Previous studies have also examined whether there is an advantage to frontal or parietal drain placement. Two small retrospective studies of patients undergoing BHC reported lower recurrence rate when the drain tip is placed in the frontal position within the subdural space.[15,16] Our results suggest that it does not matter through which burr hole a drain is placed in terms of recurrence and functional outcome, although we observed a higher risk of new neurological deficit when the drain was placed via the frontal burr hole. It is difficult to ascertain the clinical significance of this finding because of the small number of events reported and the reporting of neurological deficit was not part of our primary outcome, therefore defined broadly and may be subjected to reporting bias. We are also unable to comment upon drain direction and ultimate tip position. Several small retrospective studies demonstrated no impact of the position of the intracranial subdural drain on recurrence rates.[17-19]

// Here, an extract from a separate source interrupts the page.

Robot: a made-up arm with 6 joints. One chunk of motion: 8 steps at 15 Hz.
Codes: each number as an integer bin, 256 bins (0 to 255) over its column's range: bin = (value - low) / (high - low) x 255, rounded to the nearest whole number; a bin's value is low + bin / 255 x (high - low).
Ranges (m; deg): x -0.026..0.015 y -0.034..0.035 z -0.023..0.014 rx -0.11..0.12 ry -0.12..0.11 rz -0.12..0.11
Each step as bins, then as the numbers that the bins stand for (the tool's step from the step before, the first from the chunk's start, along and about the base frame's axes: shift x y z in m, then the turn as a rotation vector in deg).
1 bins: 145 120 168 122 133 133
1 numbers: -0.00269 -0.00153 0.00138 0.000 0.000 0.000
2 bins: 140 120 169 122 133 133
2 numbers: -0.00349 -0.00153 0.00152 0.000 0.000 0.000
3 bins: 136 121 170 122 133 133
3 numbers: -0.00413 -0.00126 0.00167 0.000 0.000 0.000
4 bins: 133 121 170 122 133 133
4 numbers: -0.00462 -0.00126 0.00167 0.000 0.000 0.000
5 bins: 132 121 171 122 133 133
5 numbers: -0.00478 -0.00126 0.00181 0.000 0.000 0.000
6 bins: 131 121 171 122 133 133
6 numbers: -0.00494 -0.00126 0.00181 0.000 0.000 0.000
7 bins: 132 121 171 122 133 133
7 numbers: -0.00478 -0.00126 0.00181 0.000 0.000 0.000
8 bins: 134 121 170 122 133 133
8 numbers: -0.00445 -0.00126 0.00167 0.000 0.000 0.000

We observed no apparent advantage to drainage for more than 24 h and prompt drain removal may facilitate early mobilization, which, in turn, could reduce morbidity and improve functional outcomes. Previous studies examining the impact of duration of postoperative drainage on CSDH recurrence and functional outcomes are contradictory. Kale et al[20] retrospectively compared recurrence rates after BHC in those drained for 2 to 4 d vs 5 to 7 d. They reported a significantly lower recurrence rate in the 5 to 7 d group (3.3% vs 15.6%), although the difference in actual reoperation rate between groups was much less stark (5% vs 2%). Yu et al[21] reported significantly different recurrence rates in their retrospective series of 97 patients undergoing BHC (16.3% for patients drained <3 d vs 1.3% in those drained ≥3d), although presenting GCS scores were not recorded and may have differed between 2 groups. A randomized controlled trial comparing 48 h vs 96 h of postoperative drainage after twist-drill craniostomy (TDC) demonstrated no difference in recurrence rates, but increased mortality and complications and in the 96 h group.[22] Sindou et al[23] also performed a small randomized study comparing the same drainage durations in TDC and reported similar results. Jeong Si et al[16] found no difference in recurrence rate when comparing <2 d and ≥2 d in BHC. Given the size and design of these studies, it is difficult to ignore the findings of the high-quality drain study from Santarius and colleagues[1] that utilized a 48 h drainage period.[8] The question of drain duration merits further study.

CONCLUSION

Recurrence rate and functional outcome after drainage of primary CSDH by BHC does not appear to be affected by drain location, position, or duration of drainage. Choice of drain position and duration will be guided by surgeon preference and intraoperative findings, but variation in practice may not influence outcomes. Well-designed and adequately powered randomized controlled trials will help interrogate questions of drain position, location, and duration further.

Disclosures

Dr Hutchinson is supported by a Research Professorship from the National Institute for Health Research (NIHR), the NIHR Cambridge Biomedical Research Centre, a European Union Seventh Framework Program grant (CENTER-TBI; grant no. 602 150), and the Royal College of Surgeons of England. Dr Kolias is supported by a Clinical Lectureship, School of Clinical Medicine, and University of Cambridge. The authors have no personal, financial, or institutional interest in any of the drugs, materials, or devices described in this article.